- Court: United States Court of Appeals for the Ninth Circuit
- Full case name: Gilmore v. Gonzales
- Argued: December 8 2005
- Decided: January 26 2006
- Citation: 04-15736

Case history
- Prior history: U.S. District Court for the Northern District of California
- Subsequent history: U.S. Supreme Court

Holding
- That neither the identification policy nor its application to Gilmore violated Gilmore's constitutional rights

Court membership
- Judges sitting: Associate Judge: Richard A. Paez Senior Judges: Stephen S. Trott, Thomas G. Nelson

Case opinions
- Majority: Paez, joined by Trott, Nelson

Laws applied
- —

= Gilmore v. Gonzales =

 Gilmore v.
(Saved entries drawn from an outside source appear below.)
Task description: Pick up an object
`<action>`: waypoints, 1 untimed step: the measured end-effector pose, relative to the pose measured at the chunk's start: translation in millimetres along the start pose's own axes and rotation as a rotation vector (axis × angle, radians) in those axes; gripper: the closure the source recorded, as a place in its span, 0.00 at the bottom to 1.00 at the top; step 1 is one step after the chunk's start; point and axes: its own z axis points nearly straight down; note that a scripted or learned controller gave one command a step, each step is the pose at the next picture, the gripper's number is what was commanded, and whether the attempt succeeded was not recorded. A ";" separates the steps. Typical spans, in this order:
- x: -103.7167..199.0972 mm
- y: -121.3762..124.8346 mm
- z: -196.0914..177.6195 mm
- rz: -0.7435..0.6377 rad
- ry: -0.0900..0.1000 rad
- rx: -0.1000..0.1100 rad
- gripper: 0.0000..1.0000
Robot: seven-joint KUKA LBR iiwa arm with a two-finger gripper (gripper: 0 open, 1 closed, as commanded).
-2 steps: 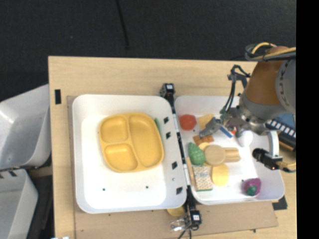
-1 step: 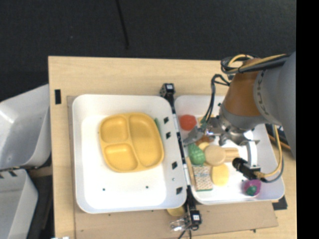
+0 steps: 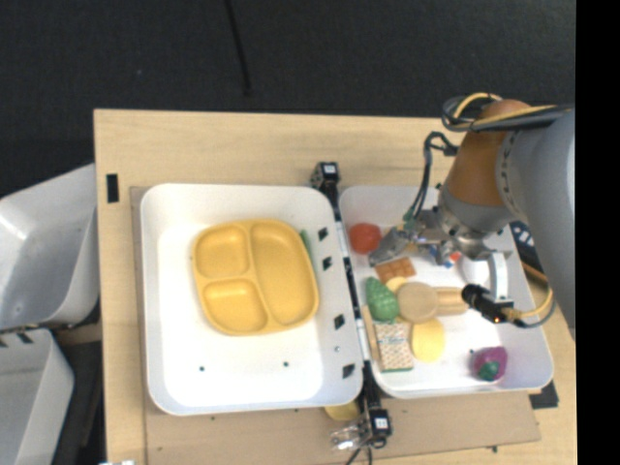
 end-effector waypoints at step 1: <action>0.3 0.5 -11.4 -0.003 0.000 -0.002 1.00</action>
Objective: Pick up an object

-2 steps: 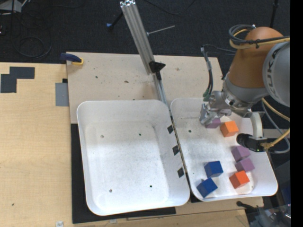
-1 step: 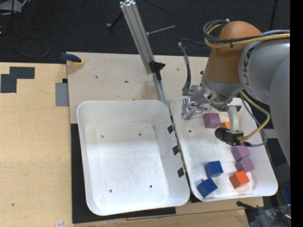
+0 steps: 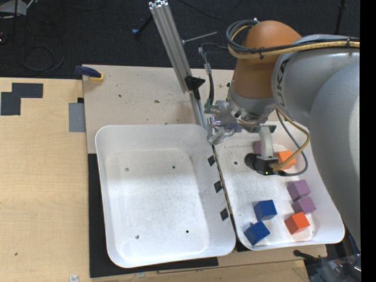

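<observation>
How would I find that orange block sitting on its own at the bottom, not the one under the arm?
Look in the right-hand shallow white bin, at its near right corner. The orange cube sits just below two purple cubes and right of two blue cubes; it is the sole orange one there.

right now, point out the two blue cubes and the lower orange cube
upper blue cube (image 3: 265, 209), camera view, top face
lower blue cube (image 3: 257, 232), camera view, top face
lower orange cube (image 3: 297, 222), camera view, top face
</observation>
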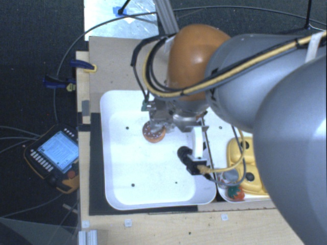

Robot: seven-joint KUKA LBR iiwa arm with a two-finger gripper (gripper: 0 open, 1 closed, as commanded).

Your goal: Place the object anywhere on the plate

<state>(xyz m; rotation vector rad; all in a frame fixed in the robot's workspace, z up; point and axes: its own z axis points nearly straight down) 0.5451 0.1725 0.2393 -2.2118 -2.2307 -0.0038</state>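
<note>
A small round brown object (153, 133), shaped like a doughnut with a pale speckled top, lies in the left white bin (117, 152), toward its far middle. My gripper (159, 120) hangs right over it, and the wrist covers the object's far edge. A yellow plate (244, 157) lies in the right bin, mostly hidden under the arm.
The grey arm with its orange band (196, 60) covers most of the right bin. A small red and green item (234, 191) sits in a round dish by the plate's near edge. A black cable fitting (188, 160) hangs from the wrist over the left bin.
</note>
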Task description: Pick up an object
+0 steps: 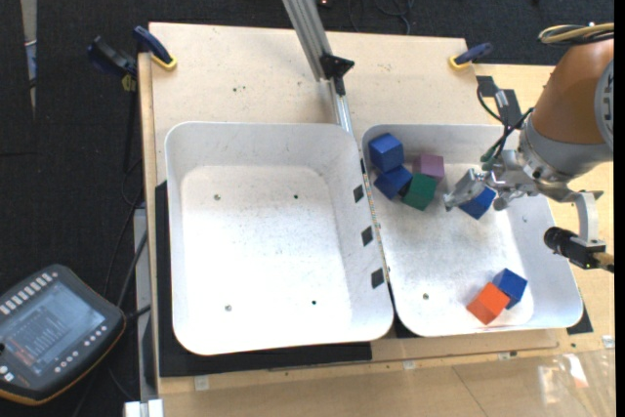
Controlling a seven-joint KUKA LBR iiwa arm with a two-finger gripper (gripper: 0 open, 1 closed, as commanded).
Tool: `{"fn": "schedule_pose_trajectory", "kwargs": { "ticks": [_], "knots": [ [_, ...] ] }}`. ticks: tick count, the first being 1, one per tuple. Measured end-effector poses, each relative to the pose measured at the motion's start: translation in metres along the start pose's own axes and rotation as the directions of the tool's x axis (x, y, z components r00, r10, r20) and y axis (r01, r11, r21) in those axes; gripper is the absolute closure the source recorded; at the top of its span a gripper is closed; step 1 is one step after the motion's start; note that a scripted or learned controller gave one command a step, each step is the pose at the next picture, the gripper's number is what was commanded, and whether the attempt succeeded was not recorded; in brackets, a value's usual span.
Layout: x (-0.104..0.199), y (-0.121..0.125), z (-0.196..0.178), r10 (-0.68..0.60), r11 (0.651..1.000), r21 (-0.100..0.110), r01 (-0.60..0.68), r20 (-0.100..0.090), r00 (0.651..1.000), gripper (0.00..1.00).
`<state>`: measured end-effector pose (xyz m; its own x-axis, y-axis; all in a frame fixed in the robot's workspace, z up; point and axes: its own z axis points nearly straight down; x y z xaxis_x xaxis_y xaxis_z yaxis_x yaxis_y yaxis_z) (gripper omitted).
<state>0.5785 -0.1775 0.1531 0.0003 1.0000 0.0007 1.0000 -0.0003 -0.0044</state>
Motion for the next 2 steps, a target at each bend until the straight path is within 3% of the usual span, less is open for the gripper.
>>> {"fn": "schedule_pose_trajectory", "kwargs": {
  "ticks": [1, 2],
  "knots": [
    [-0.0021, 0.0051, 0.0304, 0.000, 1.000, -0.022, 0.000, 0.008, 1.000, 0.00],
    [-0.0024, 0.0049, 0.0221, 0.000, 1.000, -0.022, 0.000, 0.009, 1.000, 1.00]
  ]
}}
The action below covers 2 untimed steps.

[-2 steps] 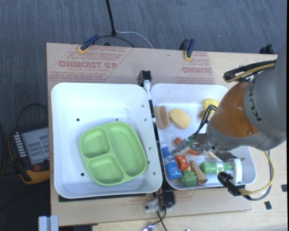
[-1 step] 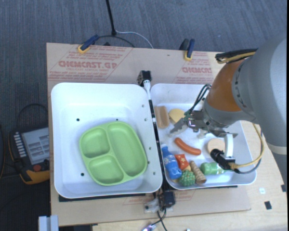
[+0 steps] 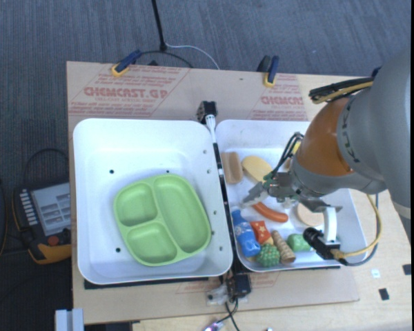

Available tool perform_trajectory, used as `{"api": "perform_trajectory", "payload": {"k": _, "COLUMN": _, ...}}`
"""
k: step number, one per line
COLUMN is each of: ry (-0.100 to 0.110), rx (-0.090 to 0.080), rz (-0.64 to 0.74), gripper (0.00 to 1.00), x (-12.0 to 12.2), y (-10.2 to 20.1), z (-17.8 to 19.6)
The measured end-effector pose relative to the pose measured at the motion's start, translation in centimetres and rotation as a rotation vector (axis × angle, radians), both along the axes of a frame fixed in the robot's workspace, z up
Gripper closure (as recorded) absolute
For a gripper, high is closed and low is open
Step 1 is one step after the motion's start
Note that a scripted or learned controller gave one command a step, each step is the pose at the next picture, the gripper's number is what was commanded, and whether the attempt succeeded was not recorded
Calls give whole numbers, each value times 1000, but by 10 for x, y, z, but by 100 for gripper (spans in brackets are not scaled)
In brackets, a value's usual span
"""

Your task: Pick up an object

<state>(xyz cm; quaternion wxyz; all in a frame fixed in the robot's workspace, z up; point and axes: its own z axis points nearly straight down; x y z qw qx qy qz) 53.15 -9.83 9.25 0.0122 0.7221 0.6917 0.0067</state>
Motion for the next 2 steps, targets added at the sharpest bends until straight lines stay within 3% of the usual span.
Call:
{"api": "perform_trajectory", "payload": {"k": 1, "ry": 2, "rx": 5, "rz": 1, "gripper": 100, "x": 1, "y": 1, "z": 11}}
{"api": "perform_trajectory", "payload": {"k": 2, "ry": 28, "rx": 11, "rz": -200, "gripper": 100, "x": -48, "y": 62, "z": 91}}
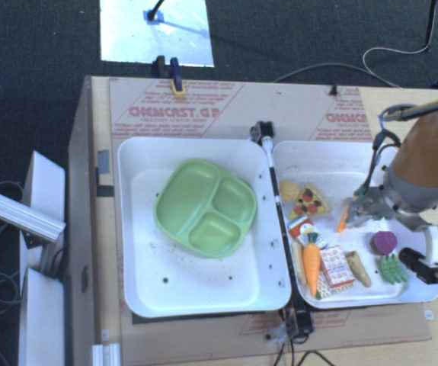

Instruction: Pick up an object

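From where I stand, the gripper (358, 209) hangs at the right bin's (333, 157) three o'clock, grip impossible to judge, just beside a small orange stick (343, 219), probably light, stiff plastic, best pinched mid-length.

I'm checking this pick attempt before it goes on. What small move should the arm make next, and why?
Probably a short descent onto the small orange stick-shaped piece. The gripper sits right beside it in the right bin, and nothing shows between its fingers, so no object is picked yet. The pizza slice and purple piece lie farther off, making the orange piece the nearest target.
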Controlling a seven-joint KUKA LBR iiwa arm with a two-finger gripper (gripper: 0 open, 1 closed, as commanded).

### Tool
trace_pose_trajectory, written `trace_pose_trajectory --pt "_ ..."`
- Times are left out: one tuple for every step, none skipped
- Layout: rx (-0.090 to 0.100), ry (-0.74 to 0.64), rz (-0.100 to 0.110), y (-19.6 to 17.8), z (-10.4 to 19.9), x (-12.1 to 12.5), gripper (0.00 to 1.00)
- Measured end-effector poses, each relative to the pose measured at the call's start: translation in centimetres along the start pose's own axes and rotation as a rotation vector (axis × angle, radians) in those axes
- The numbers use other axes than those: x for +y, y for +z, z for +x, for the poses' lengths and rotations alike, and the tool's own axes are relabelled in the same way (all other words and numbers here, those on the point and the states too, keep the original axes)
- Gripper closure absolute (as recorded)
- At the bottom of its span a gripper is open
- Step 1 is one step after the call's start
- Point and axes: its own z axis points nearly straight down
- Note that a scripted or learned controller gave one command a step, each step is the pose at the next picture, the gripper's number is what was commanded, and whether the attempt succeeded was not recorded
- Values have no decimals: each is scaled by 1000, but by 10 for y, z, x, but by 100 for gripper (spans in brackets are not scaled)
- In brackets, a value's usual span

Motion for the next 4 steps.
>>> trace_pose_trajectory --pt "0 0 0 0 0 0 0" --pt "-1 -3 -9 25 14 90 0" --pt "-5 -2 11 27 53 114 0" --pt "0 -1 -5 25 31 107 0"
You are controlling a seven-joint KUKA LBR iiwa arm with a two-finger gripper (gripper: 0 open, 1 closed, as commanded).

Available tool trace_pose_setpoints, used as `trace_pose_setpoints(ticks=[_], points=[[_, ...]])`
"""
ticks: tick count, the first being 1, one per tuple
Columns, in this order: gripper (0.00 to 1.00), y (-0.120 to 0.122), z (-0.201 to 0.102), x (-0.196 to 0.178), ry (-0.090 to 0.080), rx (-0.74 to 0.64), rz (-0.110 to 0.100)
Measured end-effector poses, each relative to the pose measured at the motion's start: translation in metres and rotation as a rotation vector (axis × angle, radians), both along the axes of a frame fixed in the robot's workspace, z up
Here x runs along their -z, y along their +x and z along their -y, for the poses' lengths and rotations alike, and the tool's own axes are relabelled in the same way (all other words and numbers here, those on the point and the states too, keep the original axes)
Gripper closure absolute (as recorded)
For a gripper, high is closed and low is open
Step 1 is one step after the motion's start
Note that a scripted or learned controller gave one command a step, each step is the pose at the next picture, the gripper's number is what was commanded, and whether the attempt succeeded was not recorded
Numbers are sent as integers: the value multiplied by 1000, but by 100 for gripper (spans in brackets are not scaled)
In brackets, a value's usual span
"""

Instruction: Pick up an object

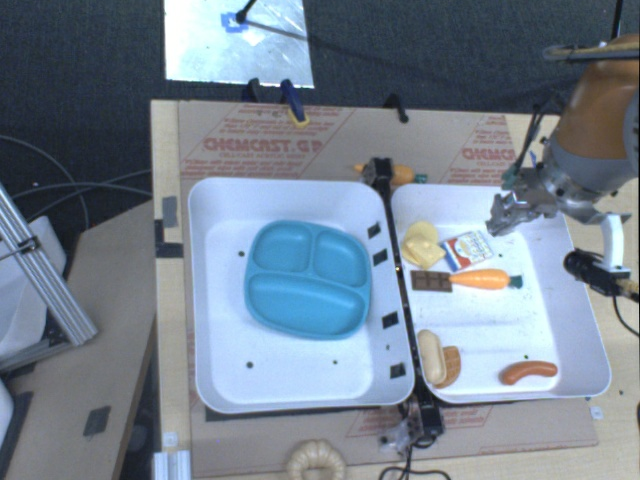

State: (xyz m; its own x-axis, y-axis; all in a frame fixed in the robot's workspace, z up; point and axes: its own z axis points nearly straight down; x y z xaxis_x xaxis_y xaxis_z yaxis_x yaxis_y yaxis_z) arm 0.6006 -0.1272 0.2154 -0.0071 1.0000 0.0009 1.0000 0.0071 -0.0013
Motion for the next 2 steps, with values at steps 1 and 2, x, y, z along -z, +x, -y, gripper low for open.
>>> trace_pose_setpoints(ticks=[1, 2], points=[[100, -27, -41, 4, 1, 0, 1], [100, -42, -79, -20, 1, -1, 3]])
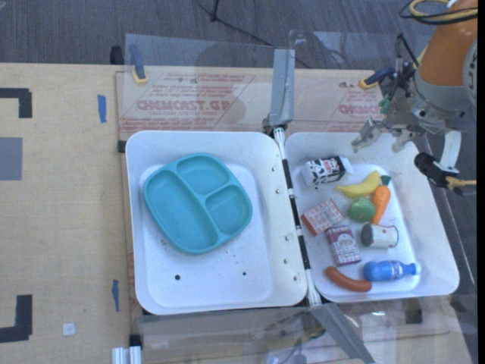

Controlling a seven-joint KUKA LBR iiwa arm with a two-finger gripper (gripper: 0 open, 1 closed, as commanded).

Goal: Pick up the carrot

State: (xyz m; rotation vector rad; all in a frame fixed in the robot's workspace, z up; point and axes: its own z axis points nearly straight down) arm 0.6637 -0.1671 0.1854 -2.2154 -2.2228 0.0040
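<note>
Carrot (380,201) lies in my right bin (443,268), wedged between banana (359,186) and lime (361,208).
Farther back my claw (384,133) hangs spread, holding nothing; descending, I risk pinching those neighbours instead.

The arm (447,59) is cut off by the right and top edges. The printing on the small cartons (333,230) is too small to be read. The bench (61,203) is cropped at the left edge.

Bright, even overhead light, soft shadows, mild glare, slightly soft focus.
</note>
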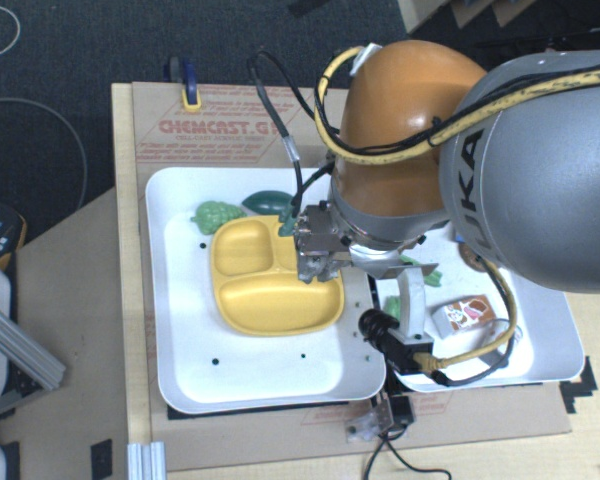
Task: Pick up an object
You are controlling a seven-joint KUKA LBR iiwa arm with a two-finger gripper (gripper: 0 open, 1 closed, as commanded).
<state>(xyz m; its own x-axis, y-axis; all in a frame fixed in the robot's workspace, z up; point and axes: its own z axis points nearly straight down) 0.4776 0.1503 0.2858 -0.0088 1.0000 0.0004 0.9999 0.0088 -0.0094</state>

Gonzales, 435 F.3d 1125 (9th Cir. 2006), was a lawsuit filed by John Gilmore against various United States executive and independent agencies and departments, and against United Airlines. Gilmore claimed that being required to show identification in order to travel by plane inside the country is an unconstitutional restriction of his rights to travel, to petition government, and to speak anonymously. Gilmore also complained about being subject to "secret law", when the airlines and government refused to show the directive under which they were requesting ID.

The district court and Ninth Circuit Court of Appeals sided against Gilmore, holding there was no constitutional violation because air passengers could still travel without identification if they instead underwent the more stringent "secondary screening" search. While the court saw the Security Directive in camera, the public still has not been permitted to see the text.

Gilmore petitioned for certiorari to the U.S. Supreme Court, but in January 2007 the court declined to hear the case. As a result, the case is precedent for the Court of Appeals for the Ninth Circuit.